Un cataclisma informatico sarebbe peggio, molto peggio: sarebbe l’Armageddon del pianeta.
1 commento
Ti vorrei rassicurare sul fatto che l’allarmismo legato a questo episodio è solo parzialmente fondato. Ha fatto bene chi si è messo subito in allerta per tamponare un attacco serio, ma legato ad una specifica piattaforma dedicata alla simulazione di ambienti hardware per l’uso di sistemi operativi su architetture diverse. Tipo di far girare Windows su Linux o viceversa. Nella realtà non esiste la possibilità di aggirare i sistemi di sicurezza più attuali, se non attraverso la sottrazione di informazioni per le quali in genere è sempre il fattore umano a metterle allo scoperto. In questo caso una falla nel software in questione, resa nota da tempo dal produttore e riparata da una patch dedicata, è diventata la porta di accesso a causa della mancata adozione da parte degli utilizzatori.
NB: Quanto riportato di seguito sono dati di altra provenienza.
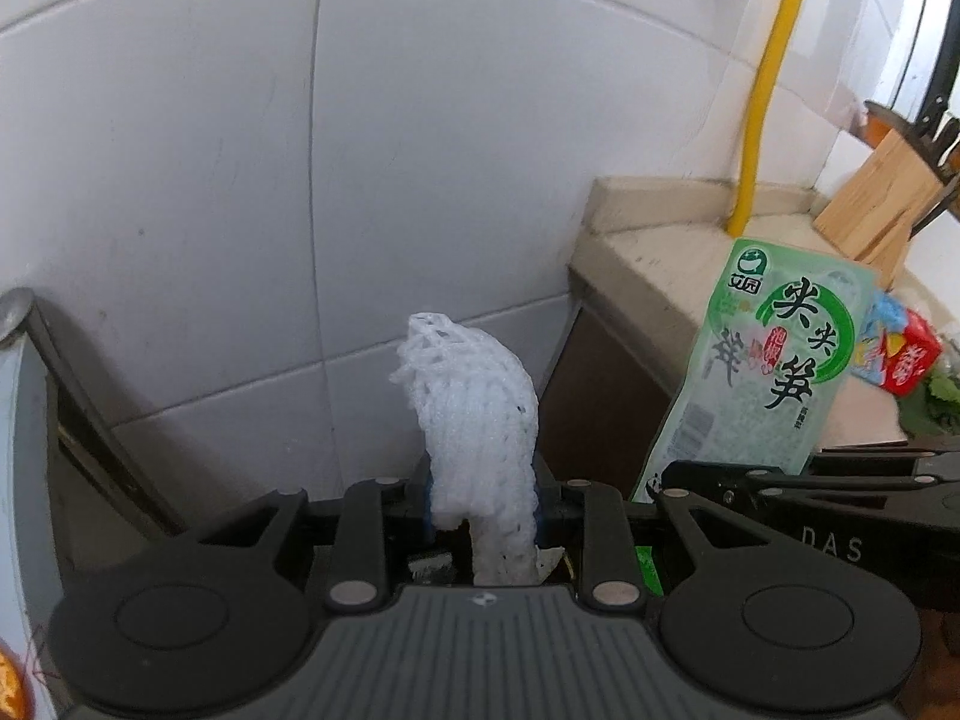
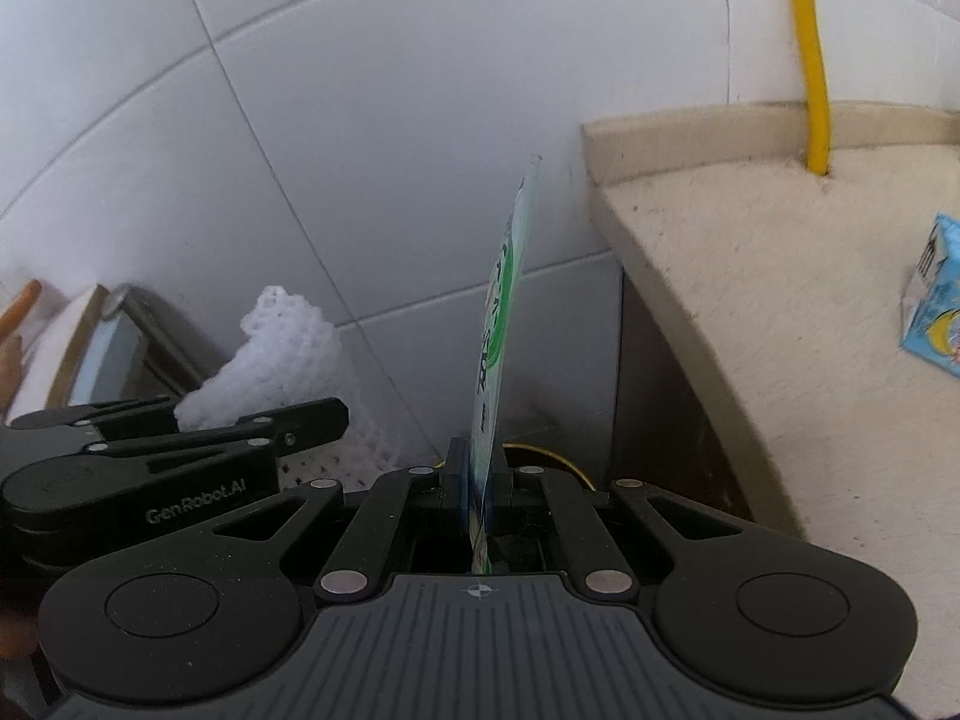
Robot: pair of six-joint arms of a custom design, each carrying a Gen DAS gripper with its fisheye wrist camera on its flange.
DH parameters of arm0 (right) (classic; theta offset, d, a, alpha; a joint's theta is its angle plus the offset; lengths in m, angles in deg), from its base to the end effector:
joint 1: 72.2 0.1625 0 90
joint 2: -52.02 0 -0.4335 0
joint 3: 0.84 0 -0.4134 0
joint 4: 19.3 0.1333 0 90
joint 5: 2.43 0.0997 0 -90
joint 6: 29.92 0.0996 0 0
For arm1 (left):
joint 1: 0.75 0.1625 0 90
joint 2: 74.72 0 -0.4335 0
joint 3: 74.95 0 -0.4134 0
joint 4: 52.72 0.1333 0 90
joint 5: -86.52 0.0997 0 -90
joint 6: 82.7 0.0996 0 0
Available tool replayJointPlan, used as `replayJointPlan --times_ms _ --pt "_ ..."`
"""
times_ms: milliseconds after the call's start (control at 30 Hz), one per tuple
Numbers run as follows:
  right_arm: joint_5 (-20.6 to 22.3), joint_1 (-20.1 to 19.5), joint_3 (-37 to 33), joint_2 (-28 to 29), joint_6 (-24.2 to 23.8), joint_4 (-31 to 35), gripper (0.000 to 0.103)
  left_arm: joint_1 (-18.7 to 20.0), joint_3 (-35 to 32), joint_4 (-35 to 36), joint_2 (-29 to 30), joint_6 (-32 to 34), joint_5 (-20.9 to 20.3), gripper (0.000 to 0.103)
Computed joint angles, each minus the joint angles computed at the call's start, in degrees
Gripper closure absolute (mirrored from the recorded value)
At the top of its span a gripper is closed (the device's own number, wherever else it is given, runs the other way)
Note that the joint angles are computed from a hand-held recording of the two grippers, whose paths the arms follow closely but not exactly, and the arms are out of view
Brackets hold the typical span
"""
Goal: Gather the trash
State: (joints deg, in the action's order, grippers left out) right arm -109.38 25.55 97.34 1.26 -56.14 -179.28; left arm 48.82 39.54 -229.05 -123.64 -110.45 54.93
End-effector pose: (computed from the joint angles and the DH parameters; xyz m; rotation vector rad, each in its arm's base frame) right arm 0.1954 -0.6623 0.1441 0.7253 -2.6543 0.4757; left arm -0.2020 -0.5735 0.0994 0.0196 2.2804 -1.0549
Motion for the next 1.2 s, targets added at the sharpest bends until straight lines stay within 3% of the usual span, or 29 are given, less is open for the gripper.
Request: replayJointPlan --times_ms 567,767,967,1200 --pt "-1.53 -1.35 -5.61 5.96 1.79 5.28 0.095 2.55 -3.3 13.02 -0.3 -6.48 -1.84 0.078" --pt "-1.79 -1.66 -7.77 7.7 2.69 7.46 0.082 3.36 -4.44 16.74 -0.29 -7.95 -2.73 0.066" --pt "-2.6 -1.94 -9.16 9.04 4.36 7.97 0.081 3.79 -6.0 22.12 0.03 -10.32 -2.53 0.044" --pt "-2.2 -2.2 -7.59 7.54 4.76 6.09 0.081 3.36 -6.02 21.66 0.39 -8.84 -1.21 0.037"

È quindi un problema di mentalità e non di possibili scenari apocalittici. I disastri più gravi derivano quasi sempre dalla sottovalutazione dei rischi. Se la casa automobilistica ti dice che la tua macchina ha un problema ai freni e tu non la porti a sistemare, se poi sbatti e ti fai male la colpa di chi è? Potrei portare esempi grandi e piccoli, dal Vajont ai disastri dei terremoti che in Turchia fanno stragi e in Nuova Zelanda o in Giappone nemmeno un ferito. La prevenzione vale in tutti i campi, smartphone inclusi.